I've been thinking about "home" lately. What makes a place your "home'? Is it the place where you grew up? Is home the place that is most familiar to you? Is it where your family lives? Or is it the place you most fit in and most prefer to be? Is it on the road and out of a suitcase? Is it the land of your ancestors? Or is it, as the saying goes, "where the heart is"?

I find I have no answers. And so, as I contemplate whether or not to leave my West Coast home, the place I am most comfortable and where I have lived the longest, to move back to where I grew up on the East Coast, the poem my eight year old son wrote sprang to mind.

My Favorite Place - by Sean Emdy

My favorite place is on the porch.
It is so peaceful too.
And when the sun is setting,
who would know such a beautiful view.

We lived in many places, Sean and I, before his untimely death at 17. Even though neither Jim or I lived at The Land at the time of Sean's death, it is the place we chose to scatter Sean's ashes. By any definition, it was certainly "home" to Sean.

Guilt Dreams

I am one of those people whose unconscious emotions are reflected in my dreams. I often have dreams where I come to school unprepared to take a test, or I cannot find my classroom, or I am trying to catch a plane but I am late or I am traveling but don't know where I am going. I have read that dreams such as these are not uncommon.

I also have "guilt dreams". Dreams that I have not been a good enough parent have plagued me for many years. Now that I have matured into later adulthood, I am having dreams that I am not a good enough daughter either.

Friends of mine have recently had to deal with aging parents. One had to put her dad into institutionalized care because his Alzheimer's disease was no longer something his wife could handle. Another good friend's dad has been diagnosed with lung cancer, and has come back to California to live with her. And yet another slightly older friend's husband dropped dead recently from a massive heart attack.

My dad is 85, lives by himself in a big old house, and as far as I know, is in relative good health. I have five siblings, four of whom live close enough to keep tabs on him. I have been fortunate to be able to live in California for over thirty years. The bay area has long been the place I think of as "home". When I lost my job two years ago, I went to stay with "family" back East (ie, I moved back in with my dad). While I loved spending time with my dad when I was there, I couldn't wait to get back to my beloved California and my friends.

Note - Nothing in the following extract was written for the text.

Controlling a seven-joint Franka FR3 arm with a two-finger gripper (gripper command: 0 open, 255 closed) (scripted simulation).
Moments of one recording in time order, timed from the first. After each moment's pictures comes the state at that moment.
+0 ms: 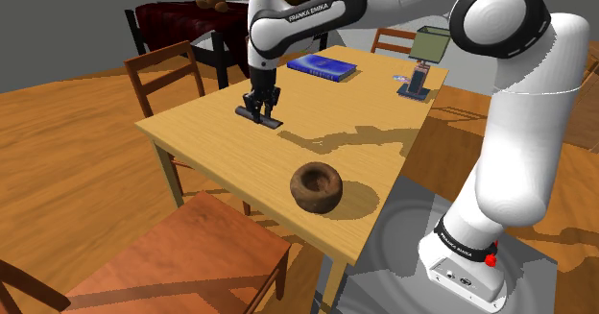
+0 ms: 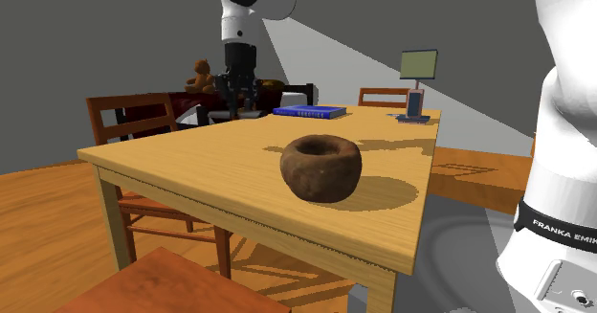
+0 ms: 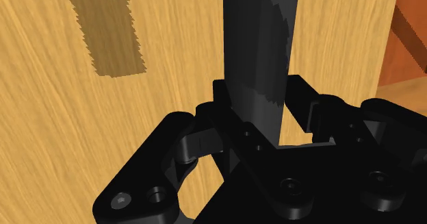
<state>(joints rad) 0.14 0.30 0.13 -1.70 0.05 2.00 0.12</state>
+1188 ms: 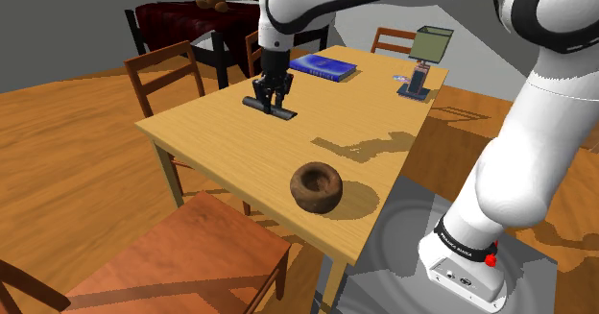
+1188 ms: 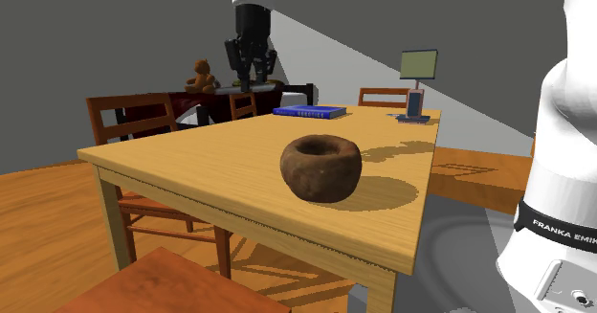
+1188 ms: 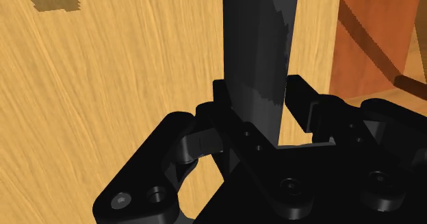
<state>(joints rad) 0.15 0.07 0.15 -1.84 0.08 1.91 0.16</state>
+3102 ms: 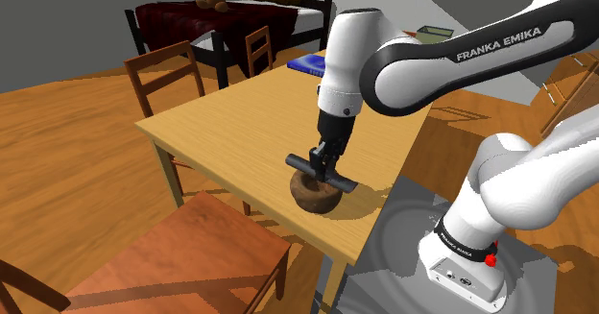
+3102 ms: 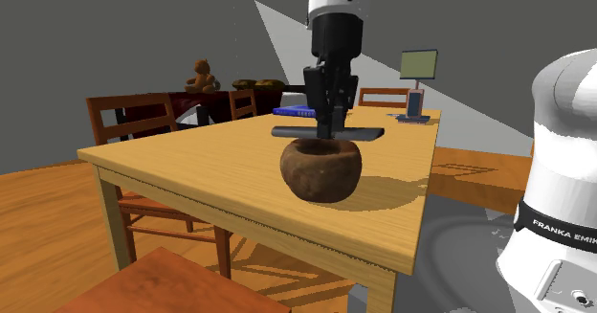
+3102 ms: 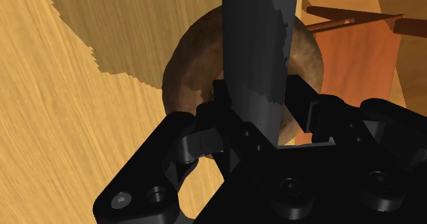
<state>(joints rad) 0.29 -0.54 0.28 -2.61 0.25 2.09 0.29</state>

Now, I am having second thoughts, partly because had a dream the other night. My long dead grandmother was lying in her bed, the covers pulled up to her chin. I stood right next to the bed looking at her face. Her grey hair was piled in a bun on her head, as it had been in life, but the skin on her face was a mottled dark purple. She open her eyes, wide, and stared at me. And with a deep raspy voice that sounded more like the wolf than grandma, she said "You're too late".

And so I wonder. Is it time for me to give up the luxury of living in California, to go back to Connecticut and spend more time with dear old dad? That is, before it really is too late.